Three Key Data Types for Hadoop Analytics
One of the great things about Hadoop is the openness and flexibility of HDFS. You can store practically any type of data that you want in Hadoop, which has forever changed the economics of data storage. But when it comes to running commercial analytic workloads in Hadoop, some data types are proving more popular and profitable than others, according to analytic software developer Platfora.
The folks at Platfora have a front-row seat to view how companies are using real-world Hadoop clusters. The San Mateo, California company has been selling its business analytic product for just over a year, but already has scored some big customer wins, including Citi, Autotrader, Disney, Comcast, American Express, DirecTV, and the Washington Post.
Platfora has noticed a pattern emerging across many of its customer engagements in terms of the type of data they’re analyzing. According to Platfora vice president of product Peter Schlampp, the three main data types occupying customers’ clusters are transactional data, customer interaction (or clickstream) data, and machine data from the Internet of Things (IoT).
- Transactional Data. This highly normalized data type normally isn’t associated with “big data” storage problems, but without the data of record from an e-commerce or ERP application, it’s tough to know where to start.
- Customer Interaction Data. “The data set we see that’s the poster child is Web click data,” Schlampp says. “People have been generating that data for some time but it’s normally stored in proprietary custom Web analytics solutions and not necessarily tried to mix with the data warehouse with the transactional data.”
- Machine Data. Data generated by machines–such as Web server logs, call detail records (CDRs), securities trading, and security device logs–is increasingly finding its way into Hadoop clusters.
“You have these three classes of data people are trying to bring together and analyze,” Schlampp says. “Platfora’s ability to use the multi-dimensional model on these data sets and combine these three different worlds—transactions, customer interactions, and machine data–that’s our sweet spot.”
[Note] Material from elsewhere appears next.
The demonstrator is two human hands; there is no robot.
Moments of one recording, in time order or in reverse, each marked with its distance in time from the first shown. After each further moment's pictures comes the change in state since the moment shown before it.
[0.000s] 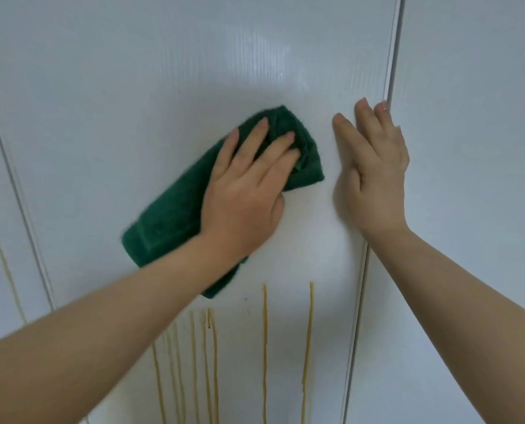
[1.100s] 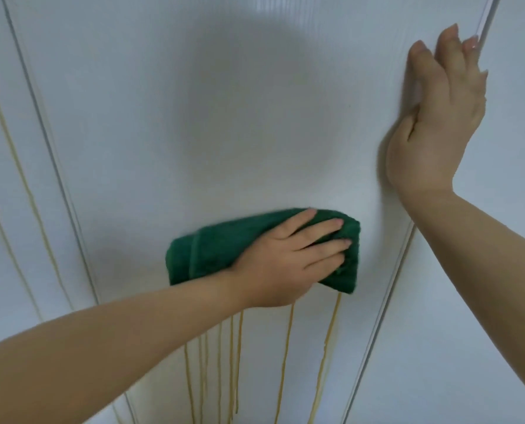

Traditional approaches to utilizing these data types would have involved large enterprise data warehouses, business intelligence and visualization tools, and armies of IT specialists. However, that approach was slow, expensive, and limiting, in that only the tip of the iceberg of actual data was used, Schlampp says. But given the speed of the data being generated and the variety, there’s a real need to go to the bottom of the iceberg.
Hadoop is proving itself very useful in allowing users to analyze the entire iceberg of data. Platfora is one of a handful of companies selling end-to-end analytic tools that plug into Apache Hadoop and allow business analysts to explore their entire data iceberg without having advanced programming and statistical skills.
The Platfora product presents a drag-and-drop interface where analysts can select the data they want to analyze. From these definitions, the software automatically generates MapReduce jobs that create so-called data “lenses” that allow users to spot patterns and connections in their Hadoop-resident various data. The in-memory product also includes “vizboards” that are interactive visualizations that allow customers to explore their data.
Customers tend to build three main types of analytic apps with Platfora, including customer analytic solutions, network security solutions, and IoT solutions. One common use of the tool is generating big-picture ROI reports on individual customers that combine transactional data, Web log data, and advertising data.
“The only way to do that is to combine data that data into a single place,” Schlampp says. “To do that with [enterprise data warehouses and BI tools] is a $10-million project. But to do it in Hadoop and Platfora, it’s much faster and considerably less expensive, and the next question you have after that is much easier to answer as well.”
The growth in use of non-transactional data types–such as customer interactions and machine data –in customer applications surprised the folks at Platfora. In response, Platfora added several new capabilities with version 3.5 aimed at addressing the variety-of-data-types problem.
For starters, it made some of the data transformation features in the product easier to use. “Eighty percent of the problem is getting the data into shape to actually use it,” Schlampp says. “It’s a complex task and being able to work with raw data is difficult.”
The company isn’t trying to replicate the kind of automated data transformation capabilities that are offered by other companies, like Trifacta. In fact, many of Platfora’s customers are looking to use Trifacta’s Hadoop-resident data cleansing tool with their Platfora implementations, which reside next to Hadoop clusters in memory-optimized servers, Schlampp says.
Platfora also added a programmatic query interface that allows users to expose data using REST Web service calls and SQL-like syntax. This will be useful for customers who want to analyze their data using other tools, such as the R language or statistical tools from SAS. “We bring the data out of Hadoop into in our in-memory lenses. And now you’ll able to write queries directly against those lenses and get sub-second interactivity against then,” Schlampp says.
In other news, Platfora is researching the feasibility of using the in-memory Apache Spark framework as its underlying data engine in Hadoop. “We’re very much in support in Spark and we see a path to be able to run Platfora on top of Spark and not use MapReduce,” Schlampp says. “I think there’s maturity to come with the project. We’re still finding bugs and issues in Spark that we’re driving back to the community to have addressed. But it is something we’re actively pursuing.”